Так вот, мы никогда не теряем своих близких. Я ведь уже говорил тебе об этом. Каждая семья у нас вечна. Смерть у нас означала бы сокращение должностей. Законы этого не допускают. Мне пора уходить. Прощай, пришелец из чужих стран.
– Постой! – закричал я, видя, что мой адвокат встает. – Есть же у вас, не могут не быть различия, хотя бы вы и были похожи друг на друга словно близнецы. Должны же у вас быть старики, которые…
– Нет. Мы не ведем учета количества должностей, которые кто-нибудь занимал. Не ведем и подсчета астрономических лет. Никто из нас не ведает, сколько он живет. Должности безвозрастны.

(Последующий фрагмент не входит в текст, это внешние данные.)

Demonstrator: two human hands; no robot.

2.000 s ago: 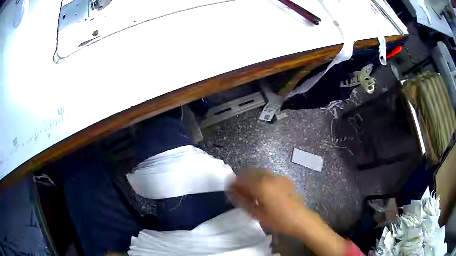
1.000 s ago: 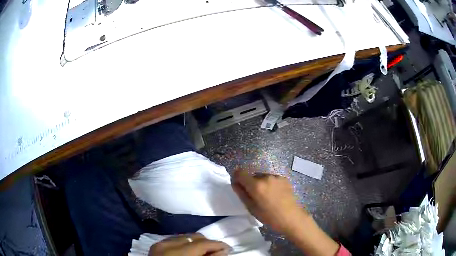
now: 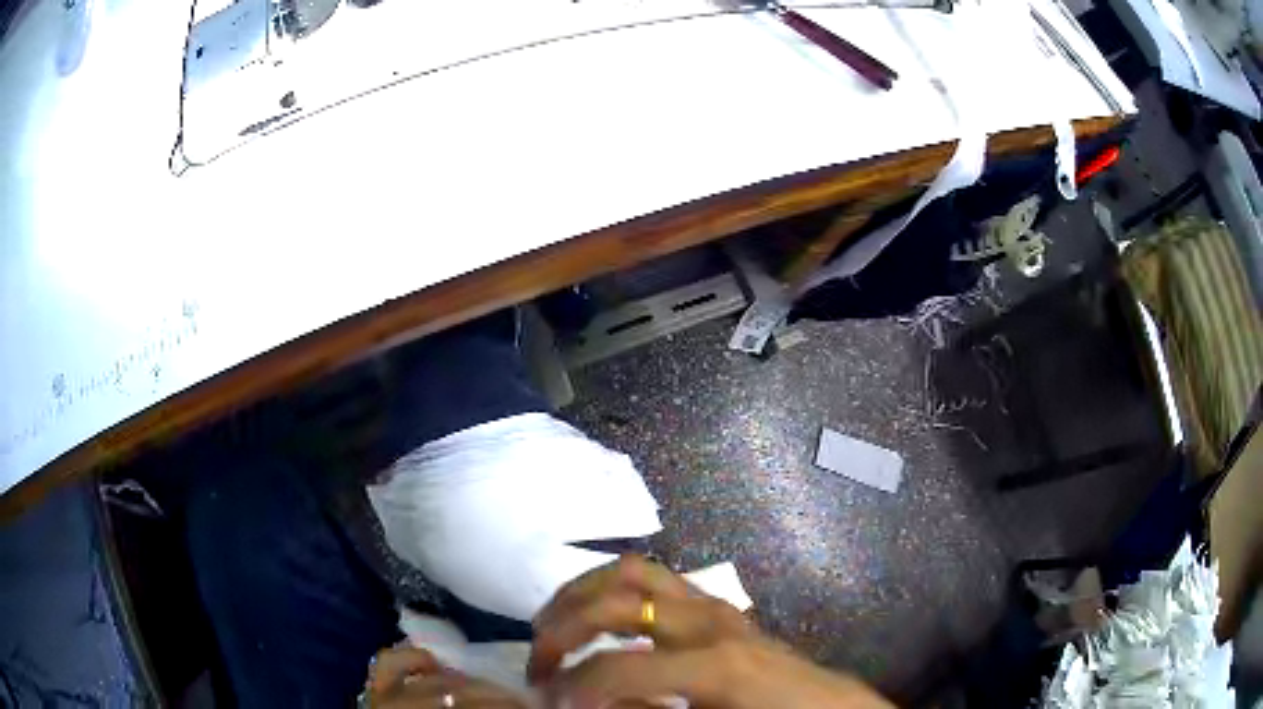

Мне пора.
С этими словами он ушел. Я остался один. Спустя минуту двери растворились и адвокат появился вновь. На нем был тот же лиловый мундир с золотыми молниями Ангелита II Ранга и все та же улыбка.
– Я к твоим услугам, обвиняемый пришелец с иной звезды, – проговорил он, и мне показалось, что это новый голос, которого я еще не слышал.
– А все-таки есть у вас кое-что неизменное: должность обвиняемого! – воскликнул я.
– Ты ошибаешься. Это касается лишь посторонних. Мы не можем допустить, чтобы, прикрываясь должностью, кто-нибудь попытался изнутри взорвать наше государство.
– Ты знаком с юриспруденцией? – спросил я.
– С ней знакомы книги законов. Впрочем, процесс твой состоится лишь послезавтра. Должность будет защищать тебя…
– Я отказываюсь от защиты.
– Хочешь защищаться сам?
– Нет. Хочу быть осужденным.
– Ты легкомыслен, – улыбаясь, проговорил защитник. – Помни о том, что ты не будешь индивидом среди индивидов, но в пустоте, более страшной, нежели межзвездная…
– Ты слышал когда-нибудь об Учителе Ох? – спросил я. Сам не знаю, как у меня сорвался с языка этот вопрос.
– Да. Это он основатель нашего государства. Тем самым он создал свое величайшее детище Протез Вечности.
Так окончилась наша беседа. Через три дня я предстал перед судом и был приговорен к пожизненной идентификации. Меня отвезли на космодром, откуда я незамедлительно стартовал, взяв курс на Землю. Не знаю, появится ли у меня когда-нибудь еще охота встретиться с Благодетелем Вселенной.